[YOUR TASK]:
The answer is the line that contains "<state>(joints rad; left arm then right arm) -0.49" followed by every later line of the entries below, each repeated exactly, and nothing else.

[WORKING DATA]:
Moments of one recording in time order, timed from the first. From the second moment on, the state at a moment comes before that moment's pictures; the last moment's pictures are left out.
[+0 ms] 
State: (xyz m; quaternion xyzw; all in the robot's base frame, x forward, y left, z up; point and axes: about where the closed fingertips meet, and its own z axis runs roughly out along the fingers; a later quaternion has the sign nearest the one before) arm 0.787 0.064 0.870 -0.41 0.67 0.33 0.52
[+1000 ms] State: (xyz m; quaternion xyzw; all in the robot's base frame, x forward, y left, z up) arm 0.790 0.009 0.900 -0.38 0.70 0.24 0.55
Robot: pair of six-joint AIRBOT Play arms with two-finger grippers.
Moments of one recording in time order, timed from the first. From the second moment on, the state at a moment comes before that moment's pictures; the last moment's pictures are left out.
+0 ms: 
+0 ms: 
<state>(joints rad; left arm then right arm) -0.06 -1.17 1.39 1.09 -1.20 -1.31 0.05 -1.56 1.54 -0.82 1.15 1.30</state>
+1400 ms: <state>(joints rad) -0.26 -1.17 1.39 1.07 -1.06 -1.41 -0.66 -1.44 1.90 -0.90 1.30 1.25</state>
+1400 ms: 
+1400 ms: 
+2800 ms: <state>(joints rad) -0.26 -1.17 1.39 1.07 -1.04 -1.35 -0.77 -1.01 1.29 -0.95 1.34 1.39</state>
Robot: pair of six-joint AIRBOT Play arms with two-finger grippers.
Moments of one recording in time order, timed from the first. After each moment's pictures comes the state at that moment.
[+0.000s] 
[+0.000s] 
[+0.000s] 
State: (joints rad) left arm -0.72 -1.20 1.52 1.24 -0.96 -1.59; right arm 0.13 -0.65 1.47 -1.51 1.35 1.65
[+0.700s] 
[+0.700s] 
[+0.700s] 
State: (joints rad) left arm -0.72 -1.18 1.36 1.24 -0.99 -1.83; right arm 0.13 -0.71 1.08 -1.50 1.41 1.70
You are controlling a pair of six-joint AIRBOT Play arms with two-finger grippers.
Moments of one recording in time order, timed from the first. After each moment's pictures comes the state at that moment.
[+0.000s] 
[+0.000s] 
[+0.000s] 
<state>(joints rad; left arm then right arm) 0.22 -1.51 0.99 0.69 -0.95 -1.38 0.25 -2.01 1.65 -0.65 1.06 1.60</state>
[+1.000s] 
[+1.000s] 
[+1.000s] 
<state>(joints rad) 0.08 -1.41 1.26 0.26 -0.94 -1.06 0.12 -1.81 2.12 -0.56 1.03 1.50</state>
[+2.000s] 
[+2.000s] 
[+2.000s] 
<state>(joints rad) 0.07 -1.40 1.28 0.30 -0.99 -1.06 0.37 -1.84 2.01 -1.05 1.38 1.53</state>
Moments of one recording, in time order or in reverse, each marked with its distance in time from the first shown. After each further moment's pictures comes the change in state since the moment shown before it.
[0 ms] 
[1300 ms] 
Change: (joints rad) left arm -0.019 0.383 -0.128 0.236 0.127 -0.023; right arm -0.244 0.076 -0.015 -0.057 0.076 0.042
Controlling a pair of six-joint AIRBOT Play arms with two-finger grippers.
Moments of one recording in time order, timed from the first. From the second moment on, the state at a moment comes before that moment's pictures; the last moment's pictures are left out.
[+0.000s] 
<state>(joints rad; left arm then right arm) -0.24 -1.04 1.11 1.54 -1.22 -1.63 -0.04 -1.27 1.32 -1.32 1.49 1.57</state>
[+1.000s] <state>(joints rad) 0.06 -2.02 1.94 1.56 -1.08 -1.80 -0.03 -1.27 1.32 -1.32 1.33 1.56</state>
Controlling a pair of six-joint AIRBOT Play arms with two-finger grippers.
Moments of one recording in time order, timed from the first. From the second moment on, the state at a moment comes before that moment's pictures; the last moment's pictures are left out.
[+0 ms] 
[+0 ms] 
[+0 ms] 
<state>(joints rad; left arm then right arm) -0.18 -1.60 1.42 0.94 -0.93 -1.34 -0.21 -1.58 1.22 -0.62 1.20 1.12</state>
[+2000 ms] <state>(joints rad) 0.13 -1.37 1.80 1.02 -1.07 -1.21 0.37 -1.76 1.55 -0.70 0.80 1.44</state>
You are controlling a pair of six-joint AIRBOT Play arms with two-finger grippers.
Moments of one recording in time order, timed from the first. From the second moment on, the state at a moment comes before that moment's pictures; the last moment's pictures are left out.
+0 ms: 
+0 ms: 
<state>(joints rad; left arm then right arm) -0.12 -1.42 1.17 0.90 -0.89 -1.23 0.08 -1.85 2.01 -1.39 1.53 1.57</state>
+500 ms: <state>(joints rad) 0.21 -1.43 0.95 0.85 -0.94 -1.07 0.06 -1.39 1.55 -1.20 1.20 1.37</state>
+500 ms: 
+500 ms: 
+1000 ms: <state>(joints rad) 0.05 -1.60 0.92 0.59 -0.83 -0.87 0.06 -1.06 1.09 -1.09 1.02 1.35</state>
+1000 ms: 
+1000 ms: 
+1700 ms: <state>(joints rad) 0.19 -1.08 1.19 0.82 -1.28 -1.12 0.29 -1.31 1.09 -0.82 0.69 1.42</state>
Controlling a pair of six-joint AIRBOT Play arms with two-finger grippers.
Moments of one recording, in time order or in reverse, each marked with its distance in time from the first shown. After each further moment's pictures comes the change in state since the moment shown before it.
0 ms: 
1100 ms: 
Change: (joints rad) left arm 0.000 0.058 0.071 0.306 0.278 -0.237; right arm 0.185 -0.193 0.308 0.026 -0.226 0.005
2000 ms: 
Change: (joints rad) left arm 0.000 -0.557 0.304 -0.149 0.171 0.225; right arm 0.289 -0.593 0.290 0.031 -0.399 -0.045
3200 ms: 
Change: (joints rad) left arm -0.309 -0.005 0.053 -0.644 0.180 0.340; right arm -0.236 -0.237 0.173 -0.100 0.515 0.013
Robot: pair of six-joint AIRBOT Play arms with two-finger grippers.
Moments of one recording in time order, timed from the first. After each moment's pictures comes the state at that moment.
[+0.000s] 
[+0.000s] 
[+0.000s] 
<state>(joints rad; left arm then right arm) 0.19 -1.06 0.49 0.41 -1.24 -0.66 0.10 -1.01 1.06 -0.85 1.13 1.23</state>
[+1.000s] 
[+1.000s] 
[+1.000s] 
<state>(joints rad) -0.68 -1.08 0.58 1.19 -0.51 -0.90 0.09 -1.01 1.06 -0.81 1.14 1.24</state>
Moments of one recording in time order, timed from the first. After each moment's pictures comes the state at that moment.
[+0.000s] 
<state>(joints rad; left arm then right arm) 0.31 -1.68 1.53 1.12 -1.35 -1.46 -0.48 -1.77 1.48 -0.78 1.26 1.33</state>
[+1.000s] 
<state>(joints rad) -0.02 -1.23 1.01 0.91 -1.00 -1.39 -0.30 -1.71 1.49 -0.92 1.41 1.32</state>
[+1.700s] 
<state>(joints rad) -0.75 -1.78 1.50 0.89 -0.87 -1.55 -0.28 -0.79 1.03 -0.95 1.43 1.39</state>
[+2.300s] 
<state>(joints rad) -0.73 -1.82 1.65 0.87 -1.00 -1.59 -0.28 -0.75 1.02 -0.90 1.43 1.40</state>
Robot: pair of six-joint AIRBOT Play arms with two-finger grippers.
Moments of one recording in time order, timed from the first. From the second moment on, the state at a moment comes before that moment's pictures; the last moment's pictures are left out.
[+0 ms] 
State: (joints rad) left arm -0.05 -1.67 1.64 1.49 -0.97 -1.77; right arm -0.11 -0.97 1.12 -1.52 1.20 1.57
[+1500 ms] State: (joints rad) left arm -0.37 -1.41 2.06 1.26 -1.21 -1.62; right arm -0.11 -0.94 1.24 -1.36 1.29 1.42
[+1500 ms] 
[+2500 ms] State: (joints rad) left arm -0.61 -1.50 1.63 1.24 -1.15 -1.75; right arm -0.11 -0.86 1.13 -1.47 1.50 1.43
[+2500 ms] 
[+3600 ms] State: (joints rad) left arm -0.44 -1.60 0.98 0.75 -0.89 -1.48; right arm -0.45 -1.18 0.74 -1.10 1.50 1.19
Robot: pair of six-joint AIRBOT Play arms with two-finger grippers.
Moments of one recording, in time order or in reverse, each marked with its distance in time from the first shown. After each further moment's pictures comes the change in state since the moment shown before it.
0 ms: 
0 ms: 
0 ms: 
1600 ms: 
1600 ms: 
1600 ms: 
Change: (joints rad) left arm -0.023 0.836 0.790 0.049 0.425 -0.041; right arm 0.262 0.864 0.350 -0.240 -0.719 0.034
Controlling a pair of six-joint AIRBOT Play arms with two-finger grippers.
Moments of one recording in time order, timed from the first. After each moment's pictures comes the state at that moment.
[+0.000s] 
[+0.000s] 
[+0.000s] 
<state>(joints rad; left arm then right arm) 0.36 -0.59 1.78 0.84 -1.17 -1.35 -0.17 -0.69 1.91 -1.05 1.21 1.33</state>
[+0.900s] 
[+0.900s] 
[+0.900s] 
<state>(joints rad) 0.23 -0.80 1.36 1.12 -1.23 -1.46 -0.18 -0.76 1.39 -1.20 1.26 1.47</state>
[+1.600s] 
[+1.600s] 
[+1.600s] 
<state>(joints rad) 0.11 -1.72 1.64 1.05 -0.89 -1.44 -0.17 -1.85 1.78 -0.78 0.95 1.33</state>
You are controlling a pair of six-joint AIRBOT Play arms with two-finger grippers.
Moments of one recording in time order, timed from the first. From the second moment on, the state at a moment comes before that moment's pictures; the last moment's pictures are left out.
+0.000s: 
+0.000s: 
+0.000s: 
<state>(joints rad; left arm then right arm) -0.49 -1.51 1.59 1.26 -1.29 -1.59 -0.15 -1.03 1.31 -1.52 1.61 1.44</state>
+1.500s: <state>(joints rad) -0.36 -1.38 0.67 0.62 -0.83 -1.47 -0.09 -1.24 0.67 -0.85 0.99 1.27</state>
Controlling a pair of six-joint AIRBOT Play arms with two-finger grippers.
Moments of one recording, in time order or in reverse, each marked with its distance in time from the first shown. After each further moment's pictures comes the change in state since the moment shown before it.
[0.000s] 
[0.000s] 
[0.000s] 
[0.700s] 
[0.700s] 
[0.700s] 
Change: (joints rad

[OUTPUT OF THE TASK]:
<state>(joints rad; left arm then right arm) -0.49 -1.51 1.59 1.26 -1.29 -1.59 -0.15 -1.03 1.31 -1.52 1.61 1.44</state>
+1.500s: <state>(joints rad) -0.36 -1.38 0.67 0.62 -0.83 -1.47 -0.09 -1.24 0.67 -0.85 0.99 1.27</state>
Controlling a pair of six-joint AIRBOT Play arms with two-finger grippers.
Moments of one recording, in time order or in reverse, each marked with its distance in time from the first shown. After each further moment's pictures comes the change in state since the moment shown before it.
[0.000s] 
[0.000s] 
[0.000s] 
[0.700s] 
[0.700s] 
[0.700s] 
Change: (joints rad

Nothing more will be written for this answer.